Beautiful song, ghosthunter33. I see that, despite the multiple uploads, no one on YouTube knows _anything_ about where it came from originally Would you happen to have any background information on it?


----------



## ghosthunter33 (May 23, 2012)

I have no information


----------



## 22606 (Aug 11, 2008)

Figured as much. Thank you, anyhow.


----------



## Pumpkinhead625 (Oct 12, 2009)

Garthgoyle, I found the originator of this version on youtube. He gives what little backstory there is about this song, and a link to download the original ( the original is a lot different from this version):






Uploaded by MrGlenLane on Apr 12, 2011 



> I did a remake of a MIDI file I found, years ago. The file was named Darkangel.mid. That is all I know about it, other than it's beautiful! I took the MIDI into FL Studio and added a piano sound, then removed the strings and merged the rest into one, realistic (for a piano) sounding piece. I also fiddled with a couple of bits, making a few notes longer, some heavier and some softer, just to get the feel right for piano.

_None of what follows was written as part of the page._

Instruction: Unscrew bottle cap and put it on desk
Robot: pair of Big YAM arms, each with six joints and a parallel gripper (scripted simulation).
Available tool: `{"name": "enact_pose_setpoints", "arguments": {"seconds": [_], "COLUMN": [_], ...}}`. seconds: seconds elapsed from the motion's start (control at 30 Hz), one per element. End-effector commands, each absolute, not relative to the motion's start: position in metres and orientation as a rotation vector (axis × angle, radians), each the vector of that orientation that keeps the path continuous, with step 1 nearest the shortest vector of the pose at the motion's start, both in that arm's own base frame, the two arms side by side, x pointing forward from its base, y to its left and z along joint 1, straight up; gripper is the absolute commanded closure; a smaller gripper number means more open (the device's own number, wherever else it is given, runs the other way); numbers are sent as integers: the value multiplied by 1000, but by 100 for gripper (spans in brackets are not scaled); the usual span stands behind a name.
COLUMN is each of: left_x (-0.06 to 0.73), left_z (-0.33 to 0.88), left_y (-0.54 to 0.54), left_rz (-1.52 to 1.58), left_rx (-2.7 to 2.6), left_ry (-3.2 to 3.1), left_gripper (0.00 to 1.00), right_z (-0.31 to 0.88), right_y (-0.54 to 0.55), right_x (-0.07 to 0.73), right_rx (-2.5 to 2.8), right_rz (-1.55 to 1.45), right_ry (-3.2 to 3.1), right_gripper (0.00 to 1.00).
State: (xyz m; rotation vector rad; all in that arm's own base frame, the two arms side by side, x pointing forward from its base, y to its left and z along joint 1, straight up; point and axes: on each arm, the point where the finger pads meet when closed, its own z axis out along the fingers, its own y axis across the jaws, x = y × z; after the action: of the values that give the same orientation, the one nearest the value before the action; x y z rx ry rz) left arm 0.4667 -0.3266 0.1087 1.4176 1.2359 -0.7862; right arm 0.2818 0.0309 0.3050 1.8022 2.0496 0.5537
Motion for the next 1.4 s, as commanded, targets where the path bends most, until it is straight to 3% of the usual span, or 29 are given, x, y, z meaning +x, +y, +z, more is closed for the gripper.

When I'd done all that, I added a nice, spooky reverb effect, and here it is! The picture in the video just makes me think of this music, so I thought it was appropriate. Just something to look at, I guess.
> 
> Here is a link, where you can get the original MIDI file from: http://homepage.ntlworld.com/curly.johnson/midis.html
> 
> ...


In the comments, I asked if there was any way to get a download of his version. He has a website with other Halloween songs free for download. Hopefully, he'll add this version to them.


----------



## Halloweiner (Oct 2, 2003)

I've known of this midi since 1997 when all I had was webtv. A fellow webtv friend had this midi as a Signature on his email. He had no info back then where it originated, nor have I been able to find that info over the last 15 years now. It is a very darkly, beautiful song for sure. I've had it on my Halloween Midis page for about 9 years *HERE*. I personally like the midi version better than these piano versions.


----------



## 22606 (Aug 11, 2008)

Pumpkinhead625 said:


> Garthgoyle, I found the originator of this version on youtube. He gives what little backstory there is about this song, and a link to download the original ( the original is a lot different from this version)


Thank you for that, Pumpkinhead625. I _definitely_ prefer the remade version over the original, but I love piano to begin with.


----------